Good lord, I hated school. This thought came to me courtesy of a younger friend posting about how irritated she is about her kid’s summer “homework.” I know there are solid arguments out there for a year-round school year (maybe especially in areas where kids need school to, you know, eat), but we don’t have that, and there are even more arguments about the importance of kids having down time. Big chunks of it. Of course, so much of education in this country is based, relentlessly, on bad info, increasing corporatization, criminal underfunding, and uncountable practices that have no basis in the actual needs of actual human children. Some of that long list is why I hated school. I also hated it because no one knew I had ADD, so every teacher and both my parents just thought my inability to remember that I had homework, let alone focus on it or remember to hand it in—it was just some sort of un-nameable character flaw on my part. Also, homework was BORING.
Practically every teacher I ever had shook his/her head sadly and said some version of “You’re so bright…if you’d only apply yourself…” Aside from this phrase (still in heavy use, I suspect) turning my “gifts” into a club to beat me senseless with, it also taught me a very valuable lesson: Adults LIE. I used to feel very sad and angry about the extent to which I loathed school—kind of pathetically so–until recently.
My earliest memory of school is of the taste of Ritz crackers and tomato soup. My second earliest is of sitting in the back of the classroom (where I could sit because I was such a “good” girl—something I’m hoping to fully get over before I shuffle off this mortal coil…) so BORED I cried. Specifically bored into anguish by “Dick & Jane” readers. I do not understand the weird nostalgia for those torture devices. My third memory is of getting fewer Valentines than other kids—not sure what that was about—I hadn’t gotten weird or fat yet in first grade. I don’t remember feeling especially bad about it, just befuddled.

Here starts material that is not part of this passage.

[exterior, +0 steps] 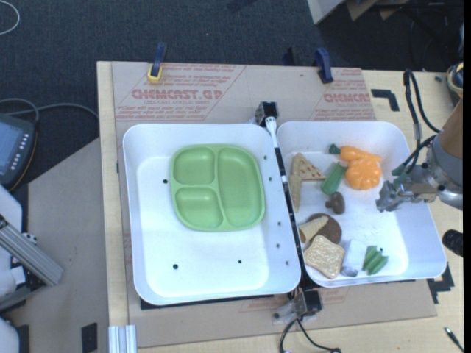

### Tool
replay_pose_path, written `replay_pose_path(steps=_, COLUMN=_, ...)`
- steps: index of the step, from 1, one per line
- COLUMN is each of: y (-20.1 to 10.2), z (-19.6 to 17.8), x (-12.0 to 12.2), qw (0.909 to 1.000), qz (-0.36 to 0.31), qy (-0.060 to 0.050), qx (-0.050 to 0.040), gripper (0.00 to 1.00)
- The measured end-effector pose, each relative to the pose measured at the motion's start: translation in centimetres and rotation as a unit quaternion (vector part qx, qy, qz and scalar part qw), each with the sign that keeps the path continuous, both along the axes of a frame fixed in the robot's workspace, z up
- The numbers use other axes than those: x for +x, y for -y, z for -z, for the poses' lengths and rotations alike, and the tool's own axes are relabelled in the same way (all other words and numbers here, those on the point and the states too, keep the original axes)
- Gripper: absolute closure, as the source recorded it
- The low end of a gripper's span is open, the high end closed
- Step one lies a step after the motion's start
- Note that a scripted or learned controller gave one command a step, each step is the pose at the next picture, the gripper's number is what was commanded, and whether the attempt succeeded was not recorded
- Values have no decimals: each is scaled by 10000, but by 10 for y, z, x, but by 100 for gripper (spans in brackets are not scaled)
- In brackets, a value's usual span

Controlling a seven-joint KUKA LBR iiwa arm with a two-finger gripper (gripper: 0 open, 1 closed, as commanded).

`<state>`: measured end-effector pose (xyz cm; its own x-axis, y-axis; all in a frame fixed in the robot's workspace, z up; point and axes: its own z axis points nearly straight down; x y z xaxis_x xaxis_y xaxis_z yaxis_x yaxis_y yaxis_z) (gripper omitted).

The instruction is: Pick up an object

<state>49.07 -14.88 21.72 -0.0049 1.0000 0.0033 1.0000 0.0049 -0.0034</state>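
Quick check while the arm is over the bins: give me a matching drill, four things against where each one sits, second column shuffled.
Things:
1. green divided plate
2. orange toy
3. cracker
4. gripper

Places:
A. front of the right bin, near its left wall
B. left bin
C. right bin's right side, above its floor
D. back of the right bin

Pairs: 1-B, 2-D, 3-A, 4-C
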Motion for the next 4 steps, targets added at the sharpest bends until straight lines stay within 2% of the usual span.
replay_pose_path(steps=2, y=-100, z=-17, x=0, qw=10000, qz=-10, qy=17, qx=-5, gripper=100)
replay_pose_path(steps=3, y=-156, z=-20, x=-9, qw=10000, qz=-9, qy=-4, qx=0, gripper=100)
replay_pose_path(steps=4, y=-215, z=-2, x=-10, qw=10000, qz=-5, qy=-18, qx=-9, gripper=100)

Even in the years when I had good/great teachers, I loathed school. It was, for me, a criminal distraction from reading and drawing and making things, and looking at fashion magazines. It was where I failed, every day, in some significant respect. I was too something—too slow with Math, too fast with words, too big, too loud, too arty, too bad at gym, too quiet, and way too mouthy for a girl, even as I was awfully busy being a good girl. Sometimes I’m amazed that I didn’t simply explode from my own paradoxes.
So now I have a Ph. D. and am a teacher. I tell my students that college is the first place I ever felt normal, so I arranged to stay. I’m not joking about that. I also try very hard not to lie to them.

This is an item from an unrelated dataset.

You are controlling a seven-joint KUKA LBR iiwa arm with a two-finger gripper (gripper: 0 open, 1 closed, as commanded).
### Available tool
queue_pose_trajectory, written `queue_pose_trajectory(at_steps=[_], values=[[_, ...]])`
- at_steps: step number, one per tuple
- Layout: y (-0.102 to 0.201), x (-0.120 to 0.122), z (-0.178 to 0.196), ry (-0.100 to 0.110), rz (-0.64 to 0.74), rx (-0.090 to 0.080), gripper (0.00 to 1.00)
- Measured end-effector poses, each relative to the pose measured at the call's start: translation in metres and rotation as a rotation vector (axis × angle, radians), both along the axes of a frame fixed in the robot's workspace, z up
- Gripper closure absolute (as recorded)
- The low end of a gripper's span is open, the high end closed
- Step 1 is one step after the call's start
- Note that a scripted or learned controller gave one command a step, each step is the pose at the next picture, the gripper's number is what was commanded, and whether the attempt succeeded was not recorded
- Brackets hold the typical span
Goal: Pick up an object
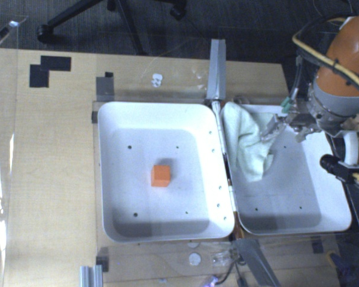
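Fingers of the gripper (274, 129) pinched the white cloth (246, 143) in the right bin (299, 217). It probably needed a slow, straight lift to keep hold.

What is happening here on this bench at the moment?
A grey robot arm with an orange band reaches in from the right over the right white bin. Its gripper is at a crumpled white cloth by that bin's left wall. A small orange cube lies alone in the left white bin.
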State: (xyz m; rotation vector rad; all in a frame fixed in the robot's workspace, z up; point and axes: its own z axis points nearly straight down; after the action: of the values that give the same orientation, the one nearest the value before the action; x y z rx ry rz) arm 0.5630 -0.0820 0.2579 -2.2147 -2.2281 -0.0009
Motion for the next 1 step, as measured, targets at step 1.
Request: queue_pose_trajectory(at_steps=[1], values=[[-0.002,0.0231,-0.1565,-0.004,-0.138,0.0,0.0]])
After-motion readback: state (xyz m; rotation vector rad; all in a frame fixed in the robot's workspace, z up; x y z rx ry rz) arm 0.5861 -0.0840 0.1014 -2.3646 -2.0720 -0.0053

All of which is to say that I think it’s probably criminal to give kids homework for the summer (except for reading lists, which I know can be troublesome, but which have some actual purpose). And it’s another example of how adults mess with kids—you have the summer off, oh, wait, except you don’t. Pick one, people. Don’t write “Excellence is our expectation.” over the door of your high school and then change principals yearly and run an inhumane swamp. Don’t tell kids that what’s in their text books is the last word, or even the most accurate word. Don’t bloody tell kids that they’ll regret never taking trigonometry (not for a nanosecond, though I am sad about not getting to take more algebra).

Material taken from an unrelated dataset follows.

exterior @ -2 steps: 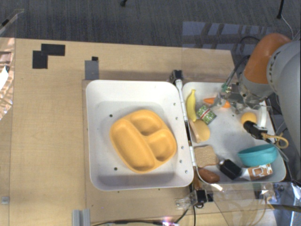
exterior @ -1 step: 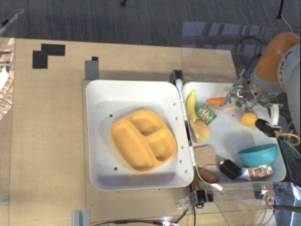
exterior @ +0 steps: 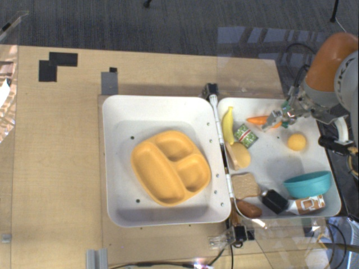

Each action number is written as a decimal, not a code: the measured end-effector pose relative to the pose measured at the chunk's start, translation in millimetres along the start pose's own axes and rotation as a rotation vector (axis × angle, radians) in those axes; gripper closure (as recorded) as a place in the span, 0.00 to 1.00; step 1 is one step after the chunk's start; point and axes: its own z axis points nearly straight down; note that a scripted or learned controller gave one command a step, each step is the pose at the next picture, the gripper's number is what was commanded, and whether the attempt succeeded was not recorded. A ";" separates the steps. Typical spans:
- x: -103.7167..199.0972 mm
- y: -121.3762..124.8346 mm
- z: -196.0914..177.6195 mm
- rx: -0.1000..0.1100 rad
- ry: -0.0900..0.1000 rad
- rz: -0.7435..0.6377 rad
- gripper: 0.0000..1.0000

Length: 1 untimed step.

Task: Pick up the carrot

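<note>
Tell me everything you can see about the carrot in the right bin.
The carrot is a small orange piece, tapered, smooth and probably plastic. It lies flat, roughly crosswise, near the far edge of the right bin. Its pointed end faces the banana, with a gap between them; the green packet sits just below it. Its other end is at the gripper, which reaches it from the right; whether it is gripped is unclear.
</note>
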 end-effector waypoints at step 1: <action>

Don’t tell them they have to graduate from high school to go to college—there are options. Don’t tell them college will fix EVERYTHING. Don’t tell them they have to graduate from college to go to grad school. I know that last one is fact because I ignored requirements at two colleges (Why I loved college: I took stuff I cared about, from professors who cared about teaching and ignored course I knew would torture me.), never graduated and went off to graduate school without even really figuring it out. And don’t tell them that folks who haven’t earned authority deserve respect. That one can cause real problems—it’s tough enough being 14 without having to live with the fact that a third of the teachers and more than half the administrators in your school are, at best, incompetent. But I remain convinced that it’s better to grow up questioning authority than blindly respecting (isn’t that an oxymoron?) it.
Hated/feared/despised school. But I learned early what mattered to me and what didn’t. I learned not to trust adults. I learned to tell which adults were actually paying attention to me and which weren’t. I learned that the world is too often made of lies. Along the way, Ms. Galloway taught me to read T. S. Eliot and Mrs. Harker taught me to read Faulkner and Shakespeare, and Mr. Prillman taught me to stop claiming to be “lazy” in order to excuse my lack of focus, and even though I nearly flunked the science exam, he read it to the class because the answers were so off-beat—and that kind of made getting things wrong feel right.
College (especially, bless its beating heart, Mount Holyoke) taught me a zillion things, among them that it was just damn fine for a woman to use big words, and that there were people who could actually develop romantic feelings for non-traditionally brainy humans—that me being me was sufficiently functional, perfectly do-able.
Not sure exactly how summer homework connects to all that, but I have faith that it does. Because along the way, I have learned to trust that connections will emerge.